RECORDED INFORMATION —
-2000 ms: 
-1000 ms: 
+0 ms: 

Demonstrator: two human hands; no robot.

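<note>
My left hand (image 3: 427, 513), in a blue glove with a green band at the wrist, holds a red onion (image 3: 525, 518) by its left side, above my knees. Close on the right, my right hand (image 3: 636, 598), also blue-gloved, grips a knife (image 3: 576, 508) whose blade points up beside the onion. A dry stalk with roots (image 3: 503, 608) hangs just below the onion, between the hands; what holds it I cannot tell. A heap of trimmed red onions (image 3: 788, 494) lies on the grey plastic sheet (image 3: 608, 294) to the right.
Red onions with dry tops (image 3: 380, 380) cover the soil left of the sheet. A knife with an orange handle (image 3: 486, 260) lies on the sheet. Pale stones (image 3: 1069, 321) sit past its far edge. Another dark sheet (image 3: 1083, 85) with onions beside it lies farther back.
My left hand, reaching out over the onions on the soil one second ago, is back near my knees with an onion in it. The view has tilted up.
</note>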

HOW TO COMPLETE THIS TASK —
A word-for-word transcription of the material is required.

OUTPUT BELOW —
-2000 ms: 
-1000 ms: 
+0 ms: 

Demonstrator: two human hands; no robot.

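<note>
My left hand (image 3: 427, 513), in a blue glove with a green band at the wrist, holds a red onion (image 3: 525, 518) by its left side, above my knees. Close on the right, my right hand (image 3: 636, 598), also blue-gloved, grips a knife (image 3: 576, 508) whose blade points up beside the onion. A dry stalk with roots (image 3: 503, 608) hangs just below the onion, between the hands; what holds it I cannot tell. A heap of trimmed red onions (image 3: 788, 494) lies on the grey plastic sheet (image 3: 608, 294) to the right.
Red onions with dry tops (image 3: 380, 380) cover the soil left of the sheet. A knife with an orange handle (image 3: 486, 260) lies on the sheet. Pale stones (image 3: 1069, 321) sit past its far edge. Another dark sheet (image 3: 1083, 85) with onions beside it lies farther back.
My left hand, reaching out over the onions on the soil one second ago, is back near my knees with an onion in it. The view has tilted up.
</note>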

The exercise has been carried out completely.